You are actually asking two questions here. One is how to parse HTML (you find that outlined in How do you parse and process HTML/XML in PHP? and as this has been answered extensively, I skip that part). The other is how to parse a string.
Parsing a string totally depends on the format the string has. This is normally done with PHP's string functions and also with PHP's regular expression functions. Consult the PHP manual for more information about these.
Next to the functions used as I have already outlined, you need as well the format specification of the string. So far, your question only contains examples of the strings, however, the specification is missing which part is what and what the decision criteria is.
You need to specify first, and I would do that before writing the first line of code. In the end, you can then write it in any programming language you like. So it's not that important if PHP or Java, it's much more important you have properly specified how it works. You then encode that processing into code.

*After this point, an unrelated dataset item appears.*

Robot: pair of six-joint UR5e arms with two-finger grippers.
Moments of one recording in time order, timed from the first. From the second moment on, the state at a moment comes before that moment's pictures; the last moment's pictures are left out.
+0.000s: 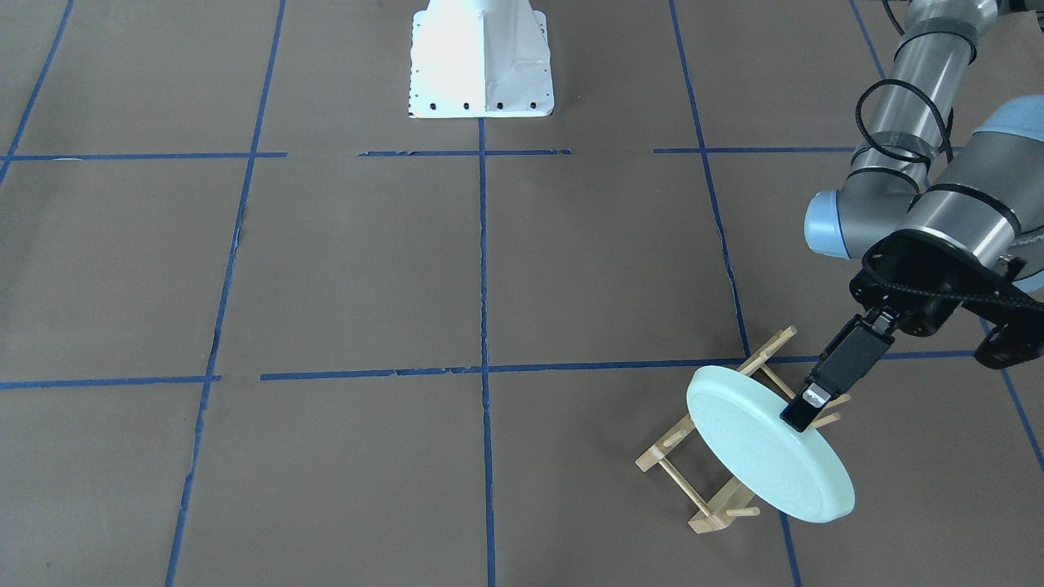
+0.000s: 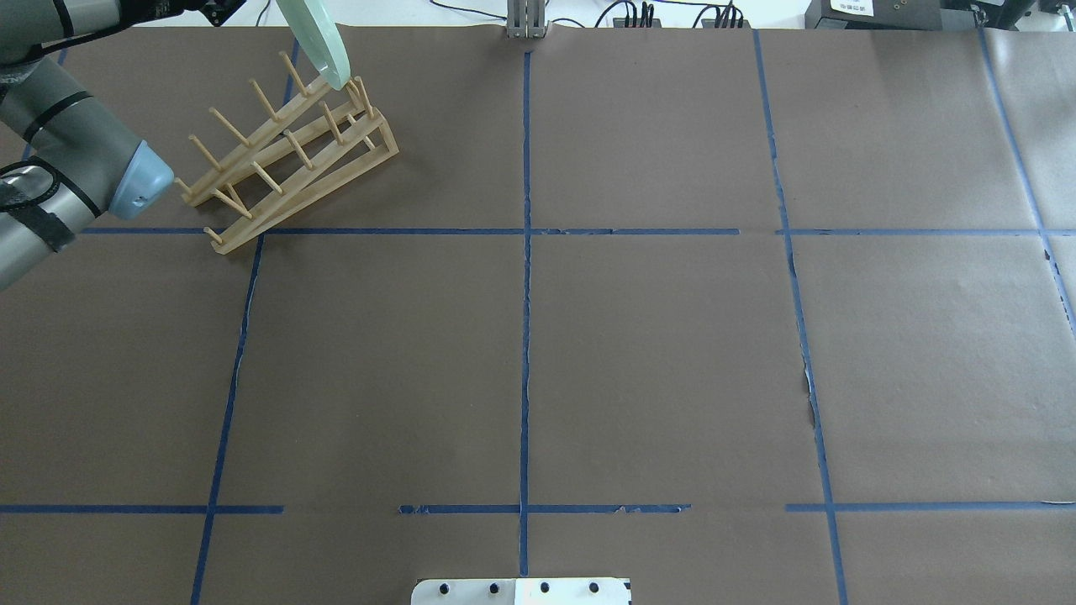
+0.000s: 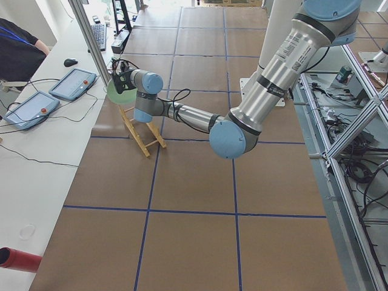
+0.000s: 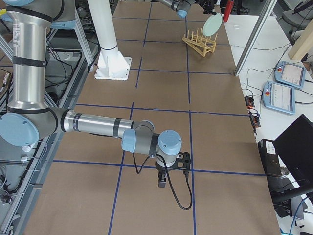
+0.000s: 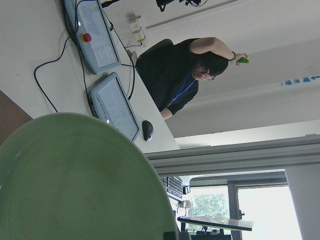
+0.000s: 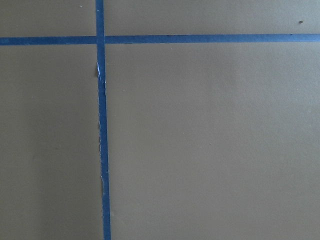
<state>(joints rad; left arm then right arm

Some rough example code (excerpt), to demonstrate how it could be done in PHP:
$url = 'http://lebanonema.org/pager/html/monitor.html';
$buffer = file_get_contents($url);
$buffer = utf8_encode($buffer);
$config = [
'doctype' => 'omit',
'output-xml' => 1,
];
$buffer = tidy_repair_string($buffer, $config, 'utf8');
$xml = simplexml_load_string($buffer);
$nodes = new DecoratingIterator(
new SimpleXMLXPathIterator($xml, '//tr[count(td) > 1]'),
'NodeParser'
);
foreach ($nodes as $index => $node) {
echo $index, ': ', json_encode($node, JSON_PRETTY_PRINT), "\n";
}
Exemplary output:
0: {
"date": "23-07-13",
"time": "07:56:28",
"pageid": "POCSAG-1",
"text": "Jackson Township W LINCOLN AVE N LOCUST ST MV -\nAccident w\/Injuries FG-3 E30 R31 Fire-Box 30-01 EMS-Box 140-2",
"station": "Station 31"
}
1: {
"date": "23-07-13",
"time": "07:56:26",
"pageid": "POCSAG-1",
"text": "Jackson Township W LINCOLN AVE N LOCUST ST MV -\nAccident w\/Injuries FG-3 E30 R31 Fire-Box 30-01 EMS-Box 140-2",
"station": "Station 30"
}
2: {
"date": "23-07-13",
"time": "07:56:25",
"pageid": "POCSAG-1",
"text": "Jackson Township W LINCOLN AVE N LOCUST ST MV -\nAccident w\/Injuries FG-3 E30 R31 Fire-Box 30-01 EMS-Box 140-2",
"station": "Sta 31 Siren"
}
...
497: {
"date": "22-07-13",
"time": "12:21:27",
"pageid": "POCSAG-1",
"text": "South Lebanon Township 1700 S LINCOLN AVE VA\nMedical CenterAFA - Auto Fire Alarm FG-4 E25 E26 W36 R25 TK26 TK36\nAmbCo190 Fire-Box 25-08 EMS-Box 190-4",
"station": "Station 26"
}
498: {
"date": "22-07-13",
"time": "12:21:20",
"pageid": "POCSAG-1",
"text": "South Lebanon Township 1700 S LINCOLN AVE VA\nMedical CenterAFA - Auto Fire Alarm FG-4 E25 E26 W36 R25 TK26 TK36\nAmbCo190 Fire-Box 25-08 EMS-Box 190-4",
"station": "Station 25"
}
499: {
"date": "22-07-13",
"time": "12:18:19",
"pageid": "POCSAG-1",
"text": "Company 34 Correction..No Training TOMORROW\nnight..Training Will Be Held Thursday At 1830",
"station": "Station 34"
}
This example also shows, that you need to deal with more than just the parsing, this is for example cleaning up invalid HTML (in PHP Tidy can be used for this) and dealing with charset encodings.
The NodeParser
object is just overloading a concrete <TR>
element given back by the xpath()
operation - this is basic SimpleXML parsing and has been outlined previously. As a bonus this object implements the JsonSerializable
interface so that it can be easily converted / displayed.
Using a parser-object allows you to change and tweak the parsing over time. E.g. as this example code shows, the text so far is not been parsed further on (as the specification is missing).
I hope this is helpful and showing how it could be done at least.